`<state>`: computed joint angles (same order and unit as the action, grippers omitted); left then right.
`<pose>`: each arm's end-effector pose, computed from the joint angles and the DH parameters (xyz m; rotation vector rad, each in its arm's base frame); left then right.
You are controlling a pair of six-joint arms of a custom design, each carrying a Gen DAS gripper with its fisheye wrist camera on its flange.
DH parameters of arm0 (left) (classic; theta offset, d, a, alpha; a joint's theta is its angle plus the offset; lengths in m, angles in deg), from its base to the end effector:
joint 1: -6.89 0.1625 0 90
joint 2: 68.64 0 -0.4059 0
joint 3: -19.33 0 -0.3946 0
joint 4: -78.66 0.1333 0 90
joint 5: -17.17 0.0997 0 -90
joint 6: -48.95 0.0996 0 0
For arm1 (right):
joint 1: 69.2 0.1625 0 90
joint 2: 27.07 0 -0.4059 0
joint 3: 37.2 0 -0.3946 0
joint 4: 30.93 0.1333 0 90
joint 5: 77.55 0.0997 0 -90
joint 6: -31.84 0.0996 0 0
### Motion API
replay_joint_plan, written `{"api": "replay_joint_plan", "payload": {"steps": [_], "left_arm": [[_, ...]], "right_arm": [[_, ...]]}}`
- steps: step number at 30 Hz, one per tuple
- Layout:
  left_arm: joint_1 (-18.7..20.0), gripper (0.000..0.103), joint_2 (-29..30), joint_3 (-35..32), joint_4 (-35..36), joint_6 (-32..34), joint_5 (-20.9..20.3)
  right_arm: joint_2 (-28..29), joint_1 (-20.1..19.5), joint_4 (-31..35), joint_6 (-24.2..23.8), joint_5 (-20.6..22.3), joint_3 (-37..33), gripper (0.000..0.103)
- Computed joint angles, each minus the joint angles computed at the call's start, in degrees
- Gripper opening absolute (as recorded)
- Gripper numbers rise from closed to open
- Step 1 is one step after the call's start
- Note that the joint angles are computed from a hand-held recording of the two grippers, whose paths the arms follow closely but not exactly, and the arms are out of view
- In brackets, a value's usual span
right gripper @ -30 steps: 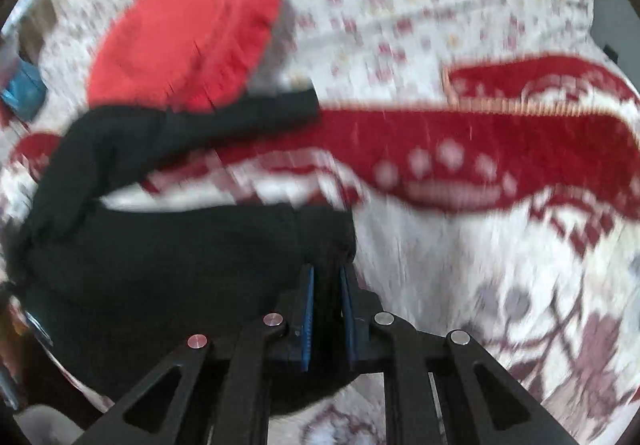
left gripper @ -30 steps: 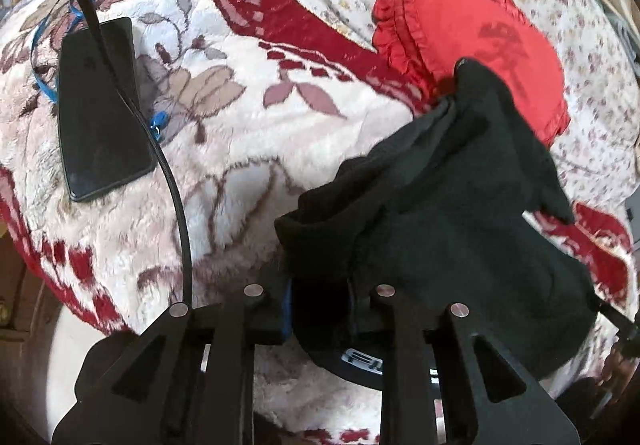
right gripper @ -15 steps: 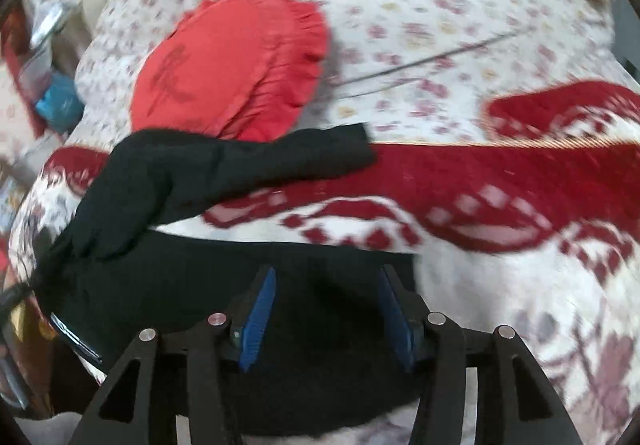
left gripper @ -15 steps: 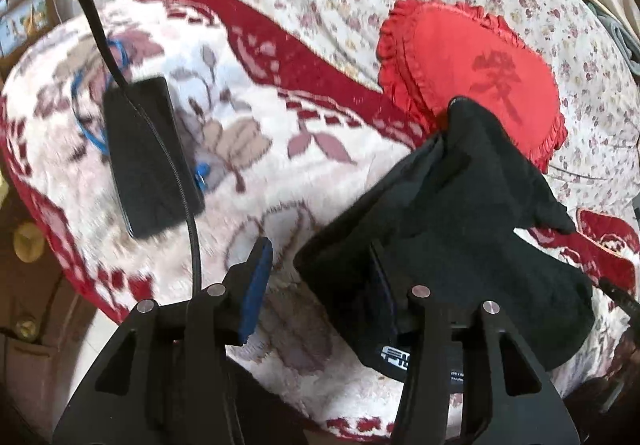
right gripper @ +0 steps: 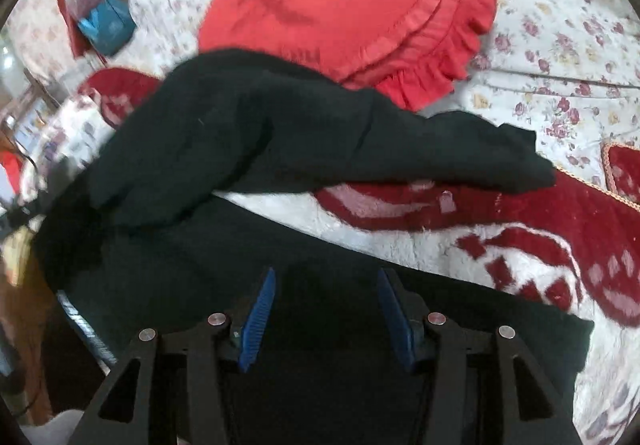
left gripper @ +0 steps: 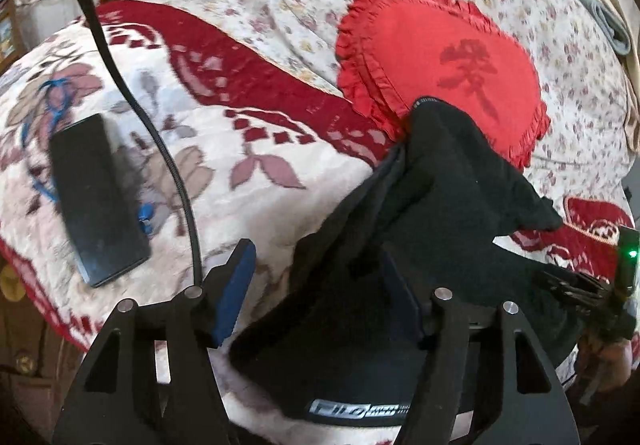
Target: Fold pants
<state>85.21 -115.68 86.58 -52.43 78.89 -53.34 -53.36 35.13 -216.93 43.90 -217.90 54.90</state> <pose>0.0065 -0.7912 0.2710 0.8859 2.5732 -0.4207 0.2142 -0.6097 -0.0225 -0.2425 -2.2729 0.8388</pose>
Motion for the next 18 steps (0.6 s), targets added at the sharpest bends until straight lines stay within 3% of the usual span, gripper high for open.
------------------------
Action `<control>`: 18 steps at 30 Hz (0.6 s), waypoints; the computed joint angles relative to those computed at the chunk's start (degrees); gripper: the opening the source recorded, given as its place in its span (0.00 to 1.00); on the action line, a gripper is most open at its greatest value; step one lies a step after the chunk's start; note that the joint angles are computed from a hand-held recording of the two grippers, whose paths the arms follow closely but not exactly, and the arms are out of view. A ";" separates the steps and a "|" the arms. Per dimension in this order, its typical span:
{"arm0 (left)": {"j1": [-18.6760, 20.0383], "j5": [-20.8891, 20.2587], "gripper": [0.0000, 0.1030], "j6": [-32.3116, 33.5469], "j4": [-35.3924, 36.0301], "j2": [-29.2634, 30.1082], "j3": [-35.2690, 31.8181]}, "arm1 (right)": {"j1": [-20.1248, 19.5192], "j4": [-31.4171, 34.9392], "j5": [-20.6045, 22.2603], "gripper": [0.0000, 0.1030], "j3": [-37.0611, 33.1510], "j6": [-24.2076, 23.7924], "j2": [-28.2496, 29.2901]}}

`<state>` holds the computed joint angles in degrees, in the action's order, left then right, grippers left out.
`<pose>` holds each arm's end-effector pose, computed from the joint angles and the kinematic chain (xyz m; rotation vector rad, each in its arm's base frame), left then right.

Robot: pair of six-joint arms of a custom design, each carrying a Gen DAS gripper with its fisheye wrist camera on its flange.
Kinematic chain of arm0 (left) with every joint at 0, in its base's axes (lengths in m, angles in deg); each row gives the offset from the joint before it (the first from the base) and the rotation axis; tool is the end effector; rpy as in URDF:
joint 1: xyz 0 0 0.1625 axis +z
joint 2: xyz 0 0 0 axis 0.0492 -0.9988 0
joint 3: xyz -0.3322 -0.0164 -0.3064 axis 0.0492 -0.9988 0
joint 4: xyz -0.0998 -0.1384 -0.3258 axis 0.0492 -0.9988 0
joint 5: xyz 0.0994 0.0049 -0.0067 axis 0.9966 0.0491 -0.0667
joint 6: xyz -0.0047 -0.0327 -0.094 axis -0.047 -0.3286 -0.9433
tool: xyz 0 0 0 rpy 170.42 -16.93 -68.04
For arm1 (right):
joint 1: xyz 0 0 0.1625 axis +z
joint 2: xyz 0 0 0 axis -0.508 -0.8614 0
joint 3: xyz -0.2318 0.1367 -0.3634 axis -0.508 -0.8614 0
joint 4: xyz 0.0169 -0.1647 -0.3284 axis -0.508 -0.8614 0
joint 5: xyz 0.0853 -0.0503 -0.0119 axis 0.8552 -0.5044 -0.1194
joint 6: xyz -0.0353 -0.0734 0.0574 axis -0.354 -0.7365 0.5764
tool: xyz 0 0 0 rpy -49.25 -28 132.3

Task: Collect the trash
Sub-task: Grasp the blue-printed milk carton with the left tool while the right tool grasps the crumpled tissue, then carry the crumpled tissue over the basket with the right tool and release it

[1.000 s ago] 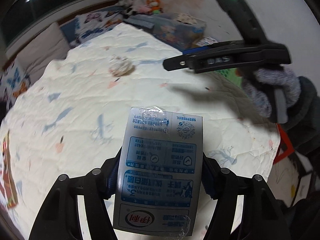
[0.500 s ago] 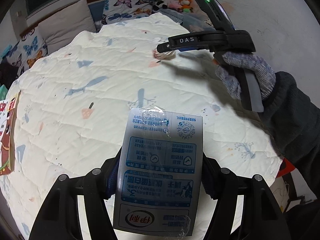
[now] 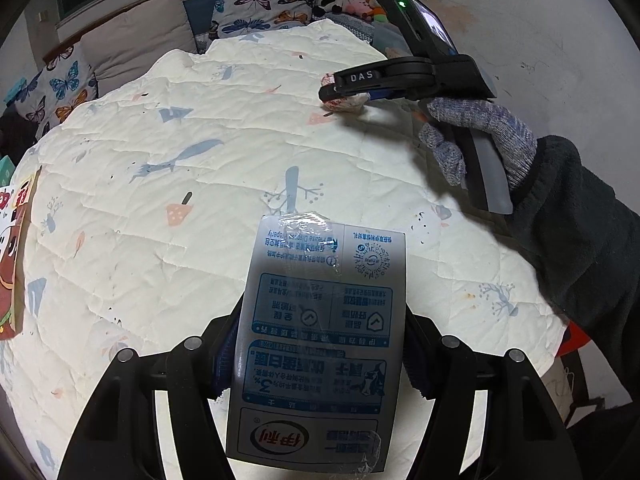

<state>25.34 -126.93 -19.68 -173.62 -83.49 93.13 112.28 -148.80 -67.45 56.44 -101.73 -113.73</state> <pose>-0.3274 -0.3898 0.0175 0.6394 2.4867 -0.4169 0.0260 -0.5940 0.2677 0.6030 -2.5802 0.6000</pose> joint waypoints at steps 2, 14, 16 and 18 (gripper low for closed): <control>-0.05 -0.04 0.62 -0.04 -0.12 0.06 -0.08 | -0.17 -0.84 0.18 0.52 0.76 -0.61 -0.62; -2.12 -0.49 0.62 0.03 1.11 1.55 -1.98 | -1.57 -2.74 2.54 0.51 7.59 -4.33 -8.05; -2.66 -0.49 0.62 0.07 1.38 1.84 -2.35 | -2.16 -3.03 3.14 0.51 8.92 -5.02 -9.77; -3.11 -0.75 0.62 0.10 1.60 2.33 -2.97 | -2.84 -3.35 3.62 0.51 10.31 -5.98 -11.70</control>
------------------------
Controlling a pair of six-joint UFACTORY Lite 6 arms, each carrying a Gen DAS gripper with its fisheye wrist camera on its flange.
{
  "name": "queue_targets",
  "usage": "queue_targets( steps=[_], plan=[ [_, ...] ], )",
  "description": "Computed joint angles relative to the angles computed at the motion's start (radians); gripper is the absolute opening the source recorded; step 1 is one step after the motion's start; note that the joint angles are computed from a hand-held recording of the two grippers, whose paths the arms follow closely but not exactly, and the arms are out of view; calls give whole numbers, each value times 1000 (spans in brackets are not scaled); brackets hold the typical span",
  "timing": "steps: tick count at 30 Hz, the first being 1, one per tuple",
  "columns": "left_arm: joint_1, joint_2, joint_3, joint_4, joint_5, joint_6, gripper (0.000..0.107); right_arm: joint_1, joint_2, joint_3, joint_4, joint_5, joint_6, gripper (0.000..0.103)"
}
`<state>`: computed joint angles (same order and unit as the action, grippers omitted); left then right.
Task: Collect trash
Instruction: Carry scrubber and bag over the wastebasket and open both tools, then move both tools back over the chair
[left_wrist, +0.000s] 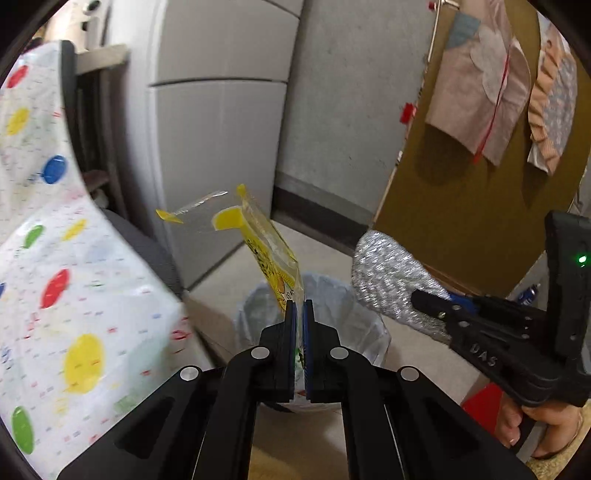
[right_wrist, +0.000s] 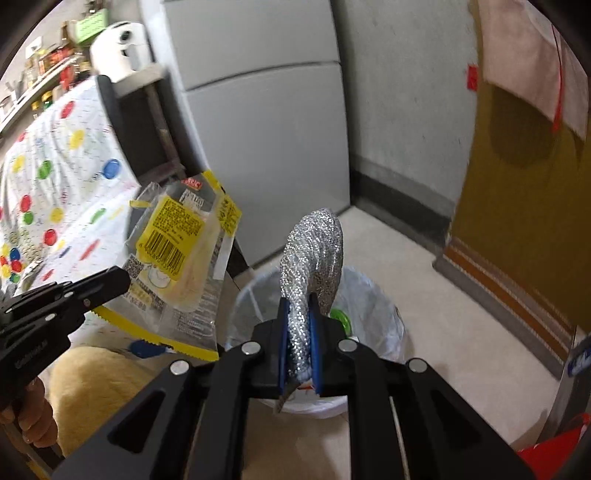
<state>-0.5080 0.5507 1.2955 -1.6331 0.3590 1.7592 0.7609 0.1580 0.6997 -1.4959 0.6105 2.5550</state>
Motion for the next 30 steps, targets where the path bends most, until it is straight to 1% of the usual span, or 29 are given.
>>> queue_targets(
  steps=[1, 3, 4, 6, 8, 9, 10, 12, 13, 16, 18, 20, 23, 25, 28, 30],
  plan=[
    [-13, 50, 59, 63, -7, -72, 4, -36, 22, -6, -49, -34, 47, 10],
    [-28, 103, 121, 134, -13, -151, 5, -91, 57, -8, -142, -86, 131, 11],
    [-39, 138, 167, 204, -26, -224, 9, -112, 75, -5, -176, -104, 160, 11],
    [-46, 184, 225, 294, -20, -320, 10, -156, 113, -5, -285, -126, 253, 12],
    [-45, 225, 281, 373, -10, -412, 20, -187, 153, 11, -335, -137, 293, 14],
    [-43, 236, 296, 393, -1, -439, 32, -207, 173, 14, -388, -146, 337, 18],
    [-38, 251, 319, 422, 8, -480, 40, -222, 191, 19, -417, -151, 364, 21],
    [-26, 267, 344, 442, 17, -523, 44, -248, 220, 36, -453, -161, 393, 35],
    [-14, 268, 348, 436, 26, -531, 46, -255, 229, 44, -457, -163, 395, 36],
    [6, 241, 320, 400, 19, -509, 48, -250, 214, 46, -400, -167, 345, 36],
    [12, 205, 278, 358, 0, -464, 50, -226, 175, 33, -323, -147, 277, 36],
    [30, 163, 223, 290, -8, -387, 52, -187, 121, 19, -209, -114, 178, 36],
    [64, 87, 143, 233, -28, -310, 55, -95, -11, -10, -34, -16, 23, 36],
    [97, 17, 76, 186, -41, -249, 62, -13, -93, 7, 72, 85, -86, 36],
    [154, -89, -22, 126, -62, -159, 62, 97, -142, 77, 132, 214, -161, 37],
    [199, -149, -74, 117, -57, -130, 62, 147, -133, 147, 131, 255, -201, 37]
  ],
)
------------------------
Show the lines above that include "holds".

`<state>` holds the computed joint angles in degrees, in the action's order, left then right, grippers left out.
`<pose>` holds each arm's end-effector pose, computed from the joint angles and the kinematic chain (xyz m; rotation vector rad, each in its arm's base frame), left then right.

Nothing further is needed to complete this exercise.